— Assignment —
Would you return the listing exactly as written, apart from its pictures?

— Dataset content —
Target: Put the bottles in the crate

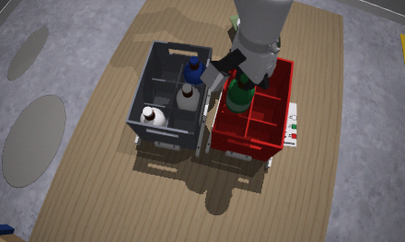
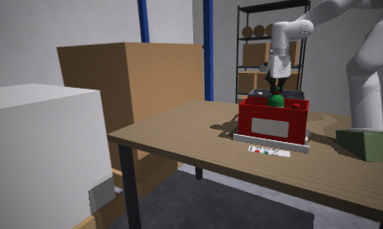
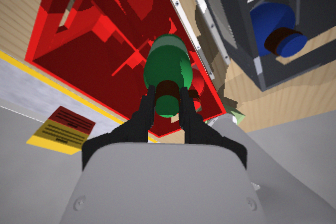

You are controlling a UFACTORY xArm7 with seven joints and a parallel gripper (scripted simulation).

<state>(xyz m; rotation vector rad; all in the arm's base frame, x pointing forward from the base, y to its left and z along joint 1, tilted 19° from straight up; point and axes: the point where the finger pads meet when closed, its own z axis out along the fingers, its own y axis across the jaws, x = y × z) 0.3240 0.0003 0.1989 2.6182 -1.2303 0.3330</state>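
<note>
Right now the green bottle is 7 cm below my hand. From my hand the other things lie so: red-label bottle 14 cm below, 9 cm behind, 1 cm to the left; then red crate 15 cm below, 4 cm to the left, 1 cm ahead; then blue-label bottle 14 cm to the right, 14 cm below, 10 cm behind.
</note>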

— Output of the task —
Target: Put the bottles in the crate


You are controlling a UFACTORY xArm7 with seven joints and a parallel gripper (scripted simulation).

<state>(xyz m; rotation vector rad; all in the arm's base frame, x pointing forward from the base, y to its left and z along joint 1, tilted 19° from straight up; point and axes: the point where the finger pads meet when closed, its own z axis out along the fingers, its own y axis across the jaws, x = y × z) 0.3240 0.0003 0.1989 2.6182 -1.2303 0.3330</state>
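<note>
Right now the green bottle is 7 cm below my hand. From my hand the other things lie so: red-label bottle 14 cm below, 9 cm behind, 1 cm to the left; then red crate 15 cm below, 4 cm to the left, 1 cm ahead; then blue-label bottle 14 cm to the right, 14 cm below, 10 cm behind.
</note>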

This concludes the answer to the exercise.